GIVEN RECORDS:
===

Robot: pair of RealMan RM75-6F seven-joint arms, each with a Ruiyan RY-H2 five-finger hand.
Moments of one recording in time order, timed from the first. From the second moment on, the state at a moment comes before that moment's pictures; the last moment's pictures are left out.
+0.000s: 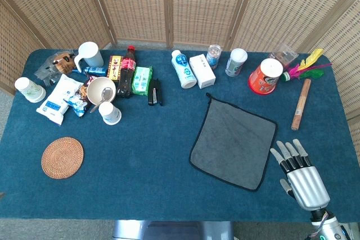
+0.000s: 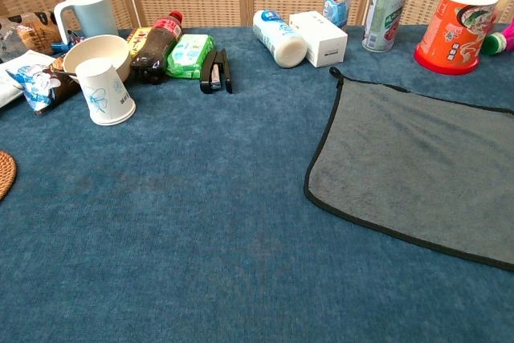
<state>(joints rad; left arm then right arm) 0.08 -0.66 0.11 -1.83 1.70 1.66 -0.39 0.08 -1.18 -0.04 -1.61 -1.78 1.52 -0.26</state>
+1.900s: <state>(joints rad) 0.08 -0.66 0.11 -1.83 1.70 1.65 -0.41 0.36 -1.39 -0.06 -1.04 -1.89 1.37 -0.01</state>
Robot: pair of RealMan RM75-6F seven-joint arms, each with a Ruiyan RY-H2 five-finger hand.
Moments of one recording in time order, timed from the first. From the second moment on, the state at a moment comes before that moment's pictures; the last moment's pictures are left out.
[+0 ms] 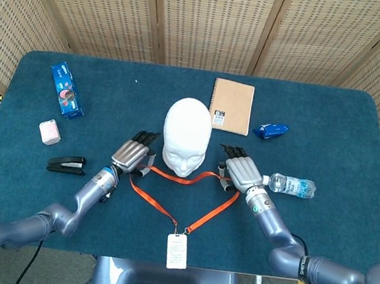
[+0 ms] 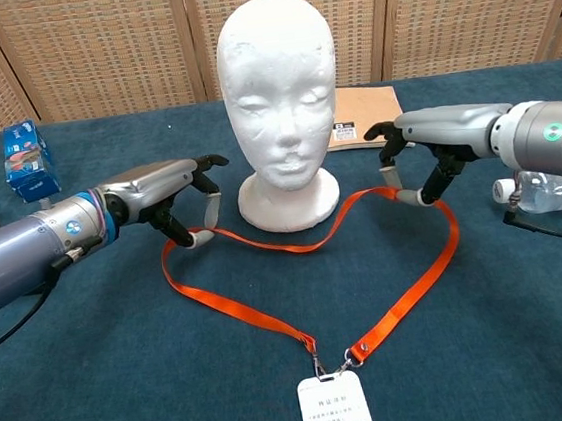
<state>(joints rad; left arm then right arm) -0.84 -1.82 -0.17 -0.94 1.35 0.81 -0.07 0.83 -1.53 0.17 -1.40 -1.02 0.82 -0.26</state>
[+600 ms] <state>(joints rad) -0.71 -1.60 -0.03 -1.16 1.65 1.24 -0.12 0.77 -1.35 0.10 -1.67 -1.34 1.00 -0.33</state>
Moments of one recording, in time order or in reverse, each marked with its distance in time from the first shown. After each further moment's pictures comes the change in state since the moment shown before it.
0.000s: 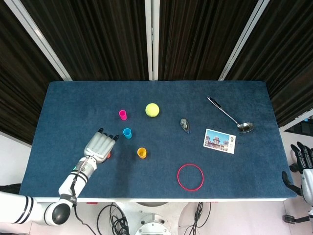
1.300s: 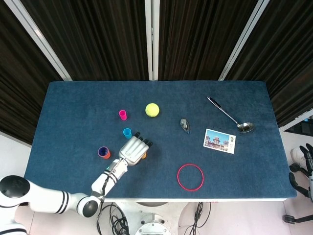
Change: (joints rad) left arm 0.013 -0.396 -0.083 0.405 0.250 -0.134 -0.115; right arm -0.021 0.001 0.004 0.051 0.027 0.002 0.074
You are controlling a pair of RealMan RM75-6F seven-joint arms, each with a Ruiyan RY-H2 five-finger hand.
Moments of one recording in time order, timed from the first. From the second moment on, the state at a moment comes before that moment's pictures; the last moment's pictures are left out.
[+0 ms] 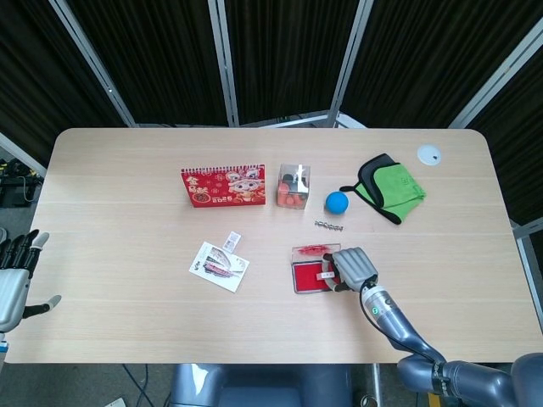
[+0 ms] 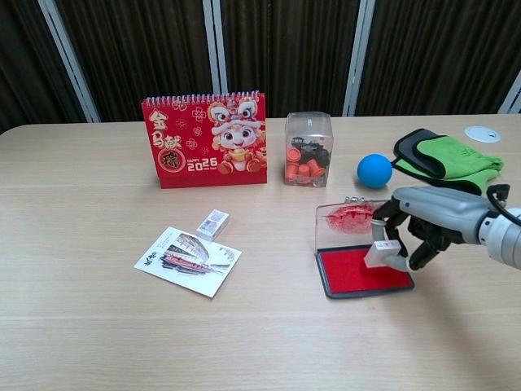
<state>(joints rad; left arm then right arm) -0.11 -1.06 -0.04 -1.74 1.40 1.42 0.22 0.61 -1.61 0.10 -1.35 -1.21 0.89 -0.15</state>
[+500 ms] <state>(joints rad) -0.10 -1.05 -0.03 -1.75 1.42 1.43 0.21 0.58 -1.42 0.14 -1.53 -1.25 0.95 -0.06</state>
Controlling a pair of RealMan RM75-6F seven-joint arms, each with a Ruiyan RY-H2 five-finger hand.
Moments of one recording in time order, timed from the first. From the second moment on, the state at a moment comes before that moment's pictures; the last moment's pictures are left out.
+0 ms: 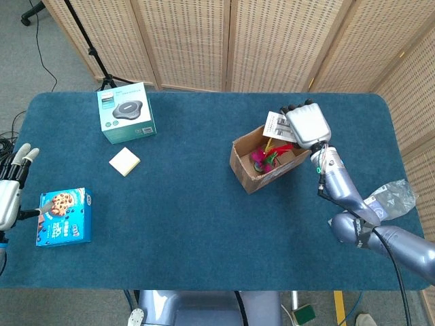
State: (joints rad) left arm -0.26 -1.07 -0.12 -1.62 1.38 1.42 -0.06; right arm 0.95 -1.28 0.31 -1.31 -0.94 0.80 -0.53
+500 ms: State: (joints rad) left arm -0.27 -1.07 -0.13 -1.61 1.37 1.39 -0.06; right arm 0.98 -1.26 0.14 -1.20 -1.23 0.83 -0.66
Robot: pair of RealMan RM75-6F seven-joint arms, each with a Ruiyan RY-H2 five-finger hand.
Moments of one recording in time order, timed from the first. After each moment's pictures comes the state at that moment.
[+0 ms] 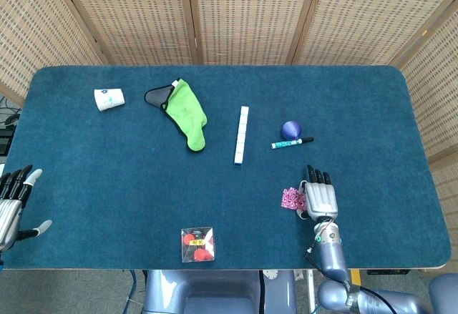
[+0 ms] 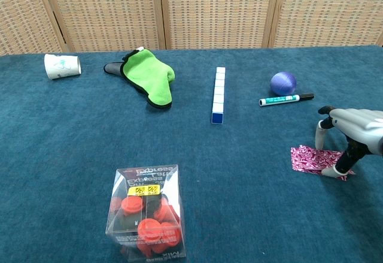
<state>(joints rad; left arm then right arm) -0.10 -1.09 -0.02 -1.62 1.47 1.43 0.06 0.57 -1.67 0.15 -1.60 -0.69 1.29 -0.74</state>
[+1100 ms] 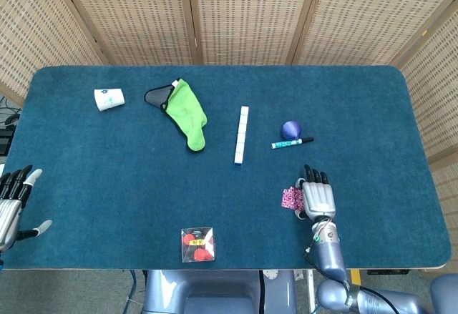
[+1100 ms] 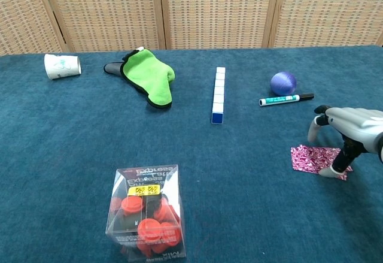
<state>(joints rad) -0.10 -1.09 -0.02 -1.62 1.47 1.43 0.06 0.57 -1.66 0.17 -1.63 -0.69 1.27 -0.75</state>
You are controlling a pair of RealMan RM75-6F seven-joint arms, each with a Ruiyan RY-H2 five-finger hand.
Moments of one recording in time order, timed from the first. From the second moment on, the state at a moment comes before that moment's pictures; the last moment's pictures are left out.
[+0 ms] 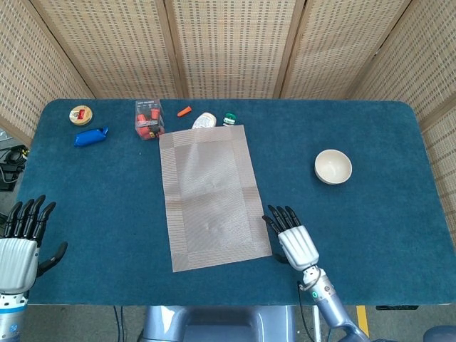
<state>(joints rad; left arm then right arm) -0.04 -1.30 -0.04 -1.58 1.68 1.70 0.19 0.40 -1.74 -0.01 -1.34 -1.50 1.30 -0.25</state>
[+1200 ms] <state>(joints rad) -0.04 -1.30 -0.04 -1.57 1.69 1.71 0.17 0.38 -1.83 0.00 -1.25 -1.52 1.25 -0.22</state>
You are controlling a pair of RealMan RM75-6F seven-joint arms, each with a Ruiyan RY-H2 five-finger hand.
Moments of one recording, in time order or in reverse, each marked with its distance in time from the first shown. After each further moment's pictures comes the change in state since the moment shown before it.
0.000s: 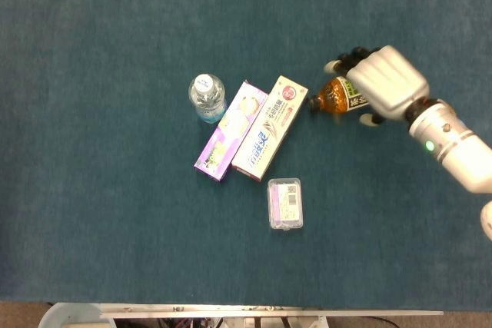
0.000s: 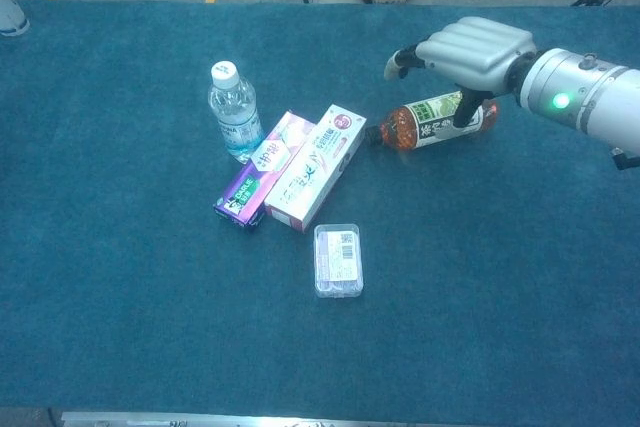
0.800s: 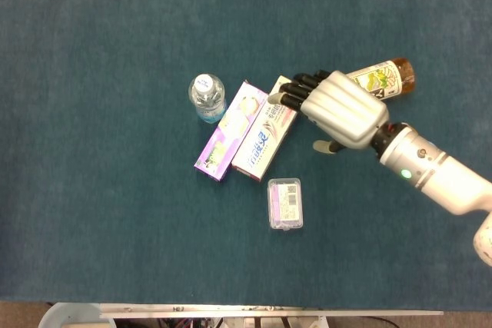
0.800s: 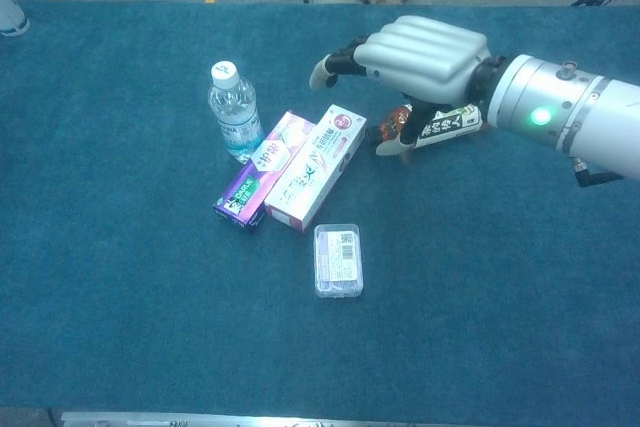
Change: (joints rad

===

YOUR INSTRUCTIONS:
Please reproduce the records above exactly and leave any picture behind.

ANSWER FOR THIS EXERCISE:
Robot: pair of RealMan RM75-6F seven-joint arms, each with a Ruiyan RY-H2 five-finger hand.
Moments of one recording in time order, timed from the first. From the second moment on, the state at a moment comes before that moment's pictures; the last moment's pictures are left out.
+0.000s: 
+0.000s: 
<state>(joints rad; left arm then right arm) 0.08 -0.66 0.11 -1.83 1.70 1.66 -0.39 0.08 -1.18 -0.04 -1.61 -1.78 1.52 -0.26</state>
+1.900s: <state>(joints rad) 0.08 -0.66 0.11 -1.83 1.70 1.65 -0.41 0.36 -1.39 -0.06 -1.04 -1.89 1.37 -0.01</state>
Robot: pair of RealMan RM75-6F seven-joint arms, each with a Ruiyan RY-H2 five-finger hand.
Moments of one recording in time order, timed from the first. From the second moment on, the state at a moment comes before that moment's pictures; the last moment's pictures are left out.
[+0 ms] 
[+0 ms] 
<state>(joints rad; left arm then right arm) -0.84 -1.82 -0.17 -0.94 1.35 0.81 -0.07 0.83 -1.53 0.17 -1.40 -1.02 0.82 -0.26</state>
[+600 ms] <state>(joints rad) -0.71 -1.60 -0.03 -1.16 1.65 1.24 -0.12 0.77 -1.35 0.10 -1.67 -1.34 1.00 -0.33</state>
Moments of one recording, in time order or in reverse, each marked with its distance in time from the first shown. After each further moment's pictures comes the change in state since the moment shown before it.
0.000s: 
1.300s: 
Change: (joints rad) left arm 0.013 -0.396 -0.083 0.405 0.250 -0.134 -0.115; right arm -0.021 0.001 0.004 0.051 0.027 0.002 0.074
You are controlling a pair of RealMan RM75-6F seven-joint arms, each with a Ruiyan RY-H2 five-finger hand.
Moments of one recording in time order, timed from the first. From the second moment on, the state at a moment comes before that moment's pictures; the last moment's pictures are left out.
[+0 ms] 
[+0 ms] 
<state>(joints rad; left arm then right arm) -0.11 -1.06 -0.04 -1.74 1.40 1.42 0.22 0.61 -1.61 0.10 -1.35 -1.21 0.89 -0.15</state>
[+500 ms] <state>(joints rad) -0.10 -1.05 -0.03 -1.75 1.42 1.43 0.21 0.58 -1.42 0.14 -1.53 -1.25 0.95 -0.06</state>
Controlling a pair of RealMan RM75-6F seven-joint arms, each with a Ruiyan RY-H2 five-finger hand.
Moments of one recording in time order, timed from the first. From the second moment on, the state at a moment comes before that moment's pictures; the last moment's pictures are left out.
+0 ms: 
State: (joints rad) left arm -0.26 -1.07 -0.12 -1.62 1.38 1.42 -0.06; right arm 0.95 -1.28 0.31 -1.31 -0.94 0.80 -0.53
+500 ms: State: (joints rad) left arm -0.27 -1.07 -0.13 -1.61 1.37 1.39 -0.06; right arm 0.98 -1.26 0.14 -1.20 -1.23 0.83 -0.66
Robot: pair of RealMan RM75-6F seven-joint arms, each with a Ruiyan RY-H2 five-finger hand.
Moments of one recording in time order, timed from the first. After each moment's pictures comes the state at that moment.
[+0 ms] 
[+0 ms] 
<state>(joints rad; left arm then right arm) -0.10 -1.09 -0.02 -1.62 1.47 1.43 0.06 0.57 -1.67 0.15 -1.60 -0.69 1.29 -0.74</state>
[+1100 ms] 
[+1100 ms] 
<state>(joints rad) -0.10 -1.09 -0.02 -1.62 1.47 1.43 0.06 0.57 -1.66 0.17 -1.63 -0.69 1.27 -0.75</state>
You are controlling a pair of RealMan RM75-6F seven-joint arms, each with a Ruiyan RY-H2 five-finger hand.
Moments of one recording in time order, timed from the first. From the second moment on, the state at a moment comes before that moment's pictures; the last moment's pictures are left out.
[+0 ms] 
<state>(joints rad; left arm then right arm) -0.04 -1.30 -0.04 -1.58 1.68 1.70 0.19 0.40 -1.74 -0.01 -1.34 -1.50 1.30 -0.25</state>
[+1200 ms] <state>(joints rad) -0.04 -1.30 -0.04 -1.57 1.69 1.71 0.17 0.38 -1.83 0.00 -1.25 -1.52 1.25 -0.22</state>
You are controlling a pair of RealMan RM75-6F seven-joint arms, each with a Ruiyan RY-H2 five-finger hand.
Moments of one recording, in time order or in reverse, each marked with its distance in time from the first shown. After each further moment's pictures comes the change in state since the moment shown before it.
0.000s: 
0.000s: 
0.800s: 
0.800s: 
Change: (joints rad

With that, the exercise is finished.